В Иране, по признанию правительства, было 1,2 миллионов наркоманов в 1998 году, но высшие чиновники в Тегеране говорили мне, что реальная цифра — примерно три миллиона. И это при том, что Иран ведет крайне жестокую борьбу с наркотиками и каждый пойманный с несколькими унциями героина автоматически получает смертный приговор.[158] И Иран относился к наркотикам намного серьезнее, чем Пакистан. Начиная с 80-х годов, Иран потерял более 2500 человек убитыми в боях с перевозчиками наркотиков на афганской границе. После того как Иран закрыл границу в ходе противостояния с Талибаном в сентябре 1998 года, иранские службы безопасности задержали более пяти тонн героина всего за несколько недель. Талибан столкнулся с тяжелым финансовым кризисом из-за закрытия границы и падения экспорта героина, а вместе с тем и налоговых сборов.

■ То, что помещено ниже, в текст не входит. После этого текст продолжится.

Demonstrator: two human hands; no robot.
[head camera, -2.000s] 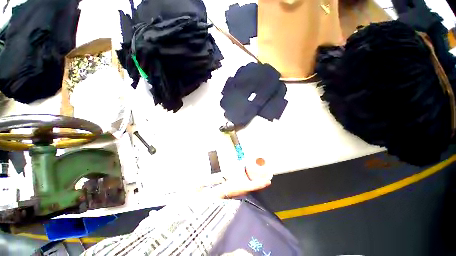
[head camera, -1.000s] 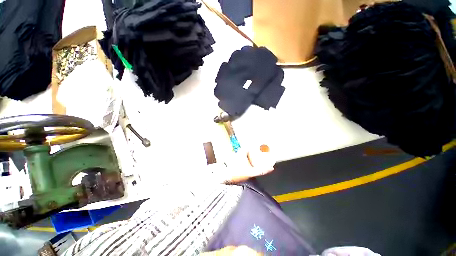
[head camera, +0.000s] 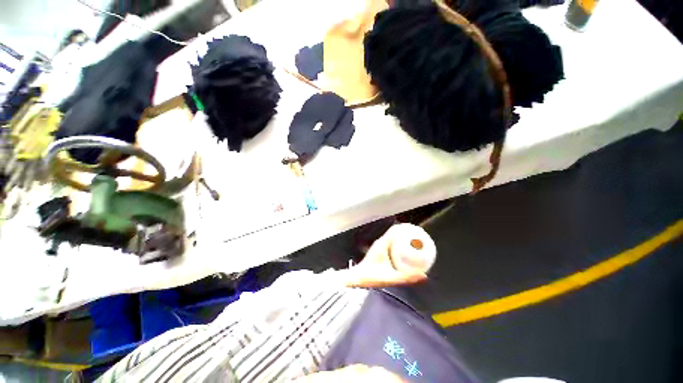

Потребление героина в Узбекистане, Таджикистане, Туркменистане и Киргизии также вырастало из-за того, что они стали частью экспортного маршрута. В 1998 году пограничники перехватили на таджикско-афганской границе одну тонну опиума и 200 кг героина. В январе 1999 году президент Таджикистана Имомали Рахмонов заявил на международной конференции, что количество наркотиков, ввозимых в страну из Афганистана, составляет одну тонну в день, а их потребление растет. Узбекистан говорит, что объем наркотиков, ввозимых из Афганистана, вырос за 1998 год на 11 процентов.
Я сам видел, как героин открыто продавали рядом с пятизвездочным отелем в Ашхабаде, столице Туркменистана. А в самой гостинице русские и туркменские мафиози со своими подругами, одетые столь же ярко, сколь и безвкусно, говорили о своих поездках «по делам» на афганскую границу. В 1997 году власти захватили две тонны героина и 38 тонн гашиша. В 1999 году Туркменистан благодаря своей примирительной политике в отношении Талибана стал основным путем для экспорта афганского героина, а продажные туркменские чиновники наживались на этом.[159] Президент Киргизии Аскар Акаев говорил мне в январе 1999 года, что его страна стала «основной дорогой для перевозки наркотиков, а от этого растет и преступность». Акаев говорил, что война против наркотиков не может быть выиграна до тех пор, пока не наступит мир в Афганистане, и что гражданская война превратилась в главную причину нестабильности в регионе.[160]